— Working data —
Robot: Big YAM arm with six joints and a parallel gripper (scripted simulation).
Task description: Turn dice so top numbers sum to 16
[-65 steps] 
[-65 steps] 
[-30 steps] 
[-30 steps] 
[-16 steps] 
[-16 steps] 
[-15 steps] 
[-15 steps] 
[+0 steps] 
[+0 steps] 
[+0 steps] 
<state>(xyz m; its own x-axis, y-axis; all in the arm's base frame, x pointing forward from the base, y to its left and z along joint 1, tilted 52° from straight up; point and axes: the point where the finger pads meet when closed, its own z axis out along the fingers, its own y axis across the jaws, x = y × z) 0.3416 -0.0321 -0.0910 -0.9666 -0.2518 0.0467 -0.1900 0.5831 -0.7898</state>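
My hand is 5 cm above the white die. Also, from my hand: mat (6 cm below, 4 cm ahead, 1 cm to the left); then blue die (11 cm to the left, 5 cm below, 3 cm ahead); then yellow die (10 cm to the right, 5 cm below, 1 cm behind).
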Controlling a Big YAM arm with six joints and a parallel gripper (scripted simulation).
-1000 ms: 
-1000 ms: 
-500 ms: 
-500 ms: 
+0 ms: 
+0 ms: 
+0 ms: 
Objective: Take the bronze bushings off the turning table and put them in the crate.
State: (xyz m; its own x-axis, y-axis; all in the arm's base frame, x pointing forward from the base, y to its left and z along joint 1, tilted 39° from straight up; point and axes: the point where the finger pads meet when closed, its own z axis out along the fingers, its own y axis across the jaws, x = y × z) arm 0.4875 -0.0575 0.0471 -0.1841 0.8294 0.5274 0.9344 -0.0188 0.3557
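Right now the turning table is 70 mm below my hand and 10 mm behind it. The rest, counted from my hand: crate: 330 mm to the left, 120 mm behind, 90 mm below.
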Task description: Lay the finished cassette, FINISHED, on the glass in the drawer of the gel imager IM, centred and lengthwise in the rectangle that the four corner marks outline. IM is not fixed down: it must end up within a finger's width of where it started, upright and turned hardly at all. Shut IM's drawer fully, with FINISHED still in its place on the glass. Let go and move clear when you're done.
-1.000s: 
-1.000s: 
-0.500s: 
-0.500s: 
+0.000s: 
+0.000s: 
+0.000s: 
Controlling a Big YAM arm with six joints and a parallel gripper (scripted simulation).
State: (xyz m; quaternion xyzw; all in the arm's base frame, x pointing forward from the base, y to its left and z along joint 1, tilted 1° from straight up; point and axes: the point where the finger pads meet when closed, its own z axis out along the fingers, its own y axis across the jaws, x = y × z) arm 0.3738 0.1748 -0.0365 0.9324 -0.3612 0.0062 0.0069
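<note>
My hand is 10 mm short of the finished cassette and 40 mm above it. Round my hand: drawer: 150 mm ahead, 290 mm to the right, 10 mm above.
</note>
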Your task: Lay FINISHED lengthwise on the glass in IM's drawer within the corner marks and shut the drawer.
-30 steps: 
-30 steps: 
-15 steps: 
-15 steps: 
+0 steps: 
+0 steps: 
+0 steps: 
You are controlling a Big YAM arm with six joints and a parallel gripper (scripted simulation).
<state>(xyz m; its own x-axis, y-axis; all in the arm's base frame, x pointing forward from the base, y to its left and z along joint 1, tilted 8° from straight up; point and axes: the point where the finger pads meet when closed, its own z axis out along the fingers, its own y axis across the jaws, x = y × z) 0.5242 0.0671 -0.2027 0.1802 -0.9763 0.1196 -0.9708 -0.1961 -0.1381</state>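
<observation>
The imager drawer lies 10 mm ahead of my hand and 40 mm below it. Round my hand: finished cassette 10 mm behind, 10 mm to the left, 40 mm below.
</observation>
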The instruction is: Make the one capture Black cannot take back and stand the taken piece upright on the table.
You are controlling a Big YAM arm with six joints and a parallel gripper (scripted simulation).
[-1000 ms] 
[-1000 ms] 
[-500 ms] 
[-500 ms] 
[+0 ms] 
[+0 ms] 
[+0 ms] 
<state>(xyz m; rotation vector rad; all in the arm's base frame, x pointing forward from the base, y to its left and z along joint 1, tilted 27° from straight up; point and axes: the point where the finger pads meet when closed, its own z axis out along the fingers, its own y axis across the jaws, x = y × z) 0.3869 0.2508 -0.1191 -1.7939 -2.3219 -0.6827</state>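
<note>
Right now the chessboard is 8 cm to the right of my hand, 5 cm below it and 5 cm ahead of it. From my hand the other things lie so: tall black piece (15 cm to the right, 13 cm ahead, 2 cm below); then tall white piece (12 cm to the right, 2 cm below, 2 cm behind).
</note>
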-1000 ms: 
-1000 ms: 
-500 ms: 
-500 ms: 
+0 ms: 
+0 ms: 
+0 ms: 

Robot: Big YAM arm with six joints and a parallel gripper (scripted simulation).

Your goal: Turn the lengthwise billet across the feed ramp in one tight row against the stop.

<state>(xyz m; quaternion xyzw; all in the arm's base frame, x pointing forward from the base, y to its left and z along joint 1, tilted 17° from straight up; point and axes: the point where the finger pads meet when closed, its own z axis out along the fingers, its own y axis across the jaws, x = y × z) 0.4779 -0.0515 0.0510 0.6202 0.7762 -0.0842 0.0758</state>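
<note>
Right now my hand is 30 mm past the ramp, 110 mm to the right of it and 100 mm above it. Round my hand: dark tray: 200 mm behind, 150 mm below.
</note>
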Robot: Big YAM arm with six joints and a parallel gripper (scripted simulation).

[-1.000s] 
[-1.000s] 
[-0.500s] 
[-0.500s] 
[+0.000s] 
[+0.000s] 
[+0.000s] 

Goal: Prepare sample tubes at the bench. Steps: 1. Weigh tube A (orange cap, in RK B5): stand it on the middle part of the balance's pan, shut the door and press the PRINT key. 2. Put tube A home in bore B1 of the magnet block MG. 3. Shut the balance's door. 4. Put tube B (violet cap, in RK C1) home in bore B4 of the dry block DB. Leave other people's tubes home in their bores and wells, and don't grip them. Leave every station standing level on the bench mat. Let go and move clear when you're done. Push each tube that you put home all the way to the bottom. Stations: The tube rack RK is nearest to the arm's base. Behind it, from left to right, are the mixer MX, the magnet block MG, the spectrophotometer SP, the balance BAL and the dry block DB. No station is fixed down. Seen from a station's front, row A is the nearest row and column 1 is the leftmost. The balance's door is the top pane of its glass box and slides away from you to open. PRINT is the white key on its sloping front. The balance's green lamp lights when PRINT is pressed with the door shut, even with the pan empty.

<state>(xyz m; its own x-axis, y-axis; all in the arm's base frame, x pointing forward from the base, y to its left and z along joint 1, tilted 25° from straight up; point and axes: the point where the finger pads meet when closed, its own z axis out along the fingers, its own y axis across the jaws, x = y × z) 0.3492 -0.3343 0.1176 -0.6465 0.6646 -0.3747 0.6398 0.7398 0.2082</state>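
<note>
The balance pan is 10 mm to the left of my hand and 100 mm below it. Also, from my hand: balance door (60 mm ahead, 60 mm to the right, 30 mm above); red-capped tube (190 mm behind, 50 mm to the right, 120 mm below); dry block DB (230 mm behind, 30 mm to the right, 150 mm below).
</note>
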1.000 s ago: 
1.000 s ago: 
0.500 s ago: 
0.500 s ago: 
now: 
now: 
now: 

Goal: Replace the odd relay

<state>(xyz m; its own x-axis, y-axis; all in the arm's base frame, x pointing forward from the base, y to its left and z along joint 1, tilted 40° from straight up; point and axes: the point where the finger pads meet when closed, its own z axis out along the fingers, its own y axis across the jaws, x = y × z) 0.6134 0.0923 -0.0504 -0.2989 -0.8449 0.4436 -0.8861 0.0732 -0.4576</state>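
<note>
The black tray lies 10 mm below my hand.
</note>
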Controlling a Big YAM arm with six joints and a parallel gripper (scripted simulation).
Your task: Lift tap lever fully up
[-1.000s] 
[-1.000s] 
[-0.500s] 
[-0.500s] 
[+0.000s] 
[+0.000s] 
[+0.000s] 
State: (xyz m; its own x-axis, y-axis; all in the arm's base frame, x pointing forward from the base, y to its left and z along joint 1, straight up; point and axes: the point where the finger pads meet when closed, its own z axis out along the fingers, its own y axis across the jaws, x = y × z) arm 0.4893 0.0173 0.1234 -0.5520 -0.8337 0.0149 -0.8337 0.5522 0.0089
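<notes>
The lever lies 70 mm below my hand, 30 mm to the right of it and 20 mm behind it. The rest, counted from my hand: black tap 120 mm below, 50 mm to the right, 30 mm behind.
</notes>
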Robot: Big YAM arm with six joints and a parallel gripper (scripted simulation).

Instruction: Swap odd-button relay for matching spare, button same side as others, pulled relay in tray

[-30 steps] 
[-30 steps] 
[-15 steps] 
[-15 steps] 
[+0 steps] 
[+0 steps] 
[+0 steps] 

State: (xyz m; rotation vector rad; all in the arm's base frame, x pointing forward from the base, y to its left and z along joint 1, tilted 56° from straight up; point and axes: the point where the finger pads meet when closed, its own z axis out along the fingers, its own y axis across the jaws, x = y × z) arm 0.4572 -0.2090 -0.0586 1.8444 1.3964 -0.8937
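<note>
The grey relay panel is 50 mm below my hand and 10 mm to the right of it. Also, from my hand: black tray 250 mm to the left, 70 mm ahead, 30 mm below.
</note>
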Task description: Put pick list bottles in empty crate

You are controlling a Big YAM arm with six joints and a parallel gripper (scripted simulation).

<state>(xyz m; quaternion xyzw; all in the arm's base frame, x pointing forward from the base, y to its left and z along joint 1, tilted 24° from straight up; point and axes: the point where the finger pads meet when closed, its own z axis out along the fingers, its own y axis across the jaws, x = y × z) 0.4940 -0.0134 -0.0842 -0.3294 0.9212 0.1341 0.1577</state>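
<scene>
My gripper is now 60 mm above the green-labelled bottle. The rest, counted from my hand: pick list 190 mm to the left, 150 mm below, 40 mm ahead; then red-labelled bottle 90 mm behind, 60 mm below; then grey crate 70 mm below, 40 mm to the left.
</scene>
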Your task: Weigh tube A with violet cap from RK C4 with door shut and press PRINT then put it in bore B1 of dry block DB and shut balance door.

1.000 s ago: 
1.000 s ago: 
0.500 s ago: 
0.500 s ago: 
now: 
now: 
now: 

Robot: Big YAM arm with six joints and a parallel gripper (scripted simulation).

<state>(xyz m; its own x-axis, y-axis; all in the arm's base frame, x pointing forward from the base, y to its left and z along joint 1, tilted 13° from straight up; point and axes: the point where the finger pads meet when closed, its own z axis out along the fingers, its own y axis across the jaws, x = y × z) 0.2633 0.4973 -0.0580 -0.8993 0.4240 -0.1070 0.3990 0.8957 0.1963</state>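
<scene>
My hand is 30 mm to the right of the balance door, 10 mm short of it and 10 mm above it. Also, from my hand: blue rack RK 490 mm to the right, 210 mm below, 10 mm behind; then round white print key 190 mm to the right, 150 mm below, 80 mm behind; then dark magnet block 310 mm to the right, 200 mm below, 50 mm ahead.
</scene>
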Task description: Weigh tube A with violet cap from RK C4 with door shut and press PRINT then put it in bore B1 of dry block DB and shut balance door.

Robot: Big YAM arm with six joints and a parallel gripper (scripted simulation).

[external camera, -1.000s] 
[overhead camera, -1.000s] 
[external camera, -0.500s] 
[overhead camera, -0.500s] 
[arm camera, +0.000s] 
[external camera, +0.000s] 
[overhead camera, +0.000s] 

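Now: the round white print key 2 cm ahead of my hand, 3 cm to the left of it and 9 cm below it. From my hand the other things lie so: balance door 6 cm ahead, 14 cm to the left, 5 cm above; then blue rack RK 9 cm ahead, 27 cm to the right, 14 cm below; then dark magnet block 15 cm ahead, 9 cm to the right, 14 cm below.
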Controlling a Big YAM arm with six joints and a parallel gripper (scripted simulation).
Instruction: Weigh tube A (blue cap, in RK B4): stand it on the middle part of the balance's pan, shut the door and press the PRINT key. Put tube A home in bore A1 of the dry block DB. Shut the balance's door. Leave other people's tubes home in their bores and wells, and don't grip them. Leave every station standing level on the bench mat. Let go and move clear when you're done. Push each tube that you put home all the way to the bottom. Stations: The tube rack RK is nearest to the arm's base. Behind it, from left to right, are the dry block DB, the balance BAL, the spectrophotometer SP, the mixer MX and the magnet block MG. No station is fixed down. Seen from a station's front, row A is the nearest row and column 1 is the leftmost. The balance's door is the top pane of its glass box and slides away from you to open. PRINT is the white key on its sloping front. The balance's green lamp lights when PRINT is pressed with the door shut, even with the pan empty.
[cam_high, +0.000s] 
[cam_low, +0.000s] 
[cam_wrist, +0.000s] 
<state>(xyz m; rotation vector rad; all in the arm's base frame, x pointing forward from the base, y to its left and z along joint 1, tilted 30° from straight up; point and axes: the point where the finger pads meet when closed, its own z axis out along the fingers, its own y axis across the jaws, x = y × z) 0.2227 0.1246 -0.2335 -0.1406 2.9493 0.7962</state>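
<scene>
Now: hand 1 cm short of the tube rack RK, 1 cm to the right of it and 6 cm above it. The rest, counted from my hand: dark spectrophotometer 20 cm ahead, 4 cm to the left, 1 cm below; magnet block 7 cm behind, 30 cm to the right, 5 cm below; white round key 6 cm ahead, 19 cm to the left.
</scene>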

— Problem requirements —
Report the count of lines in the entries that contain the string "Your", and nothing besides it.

— Exercise solution —
4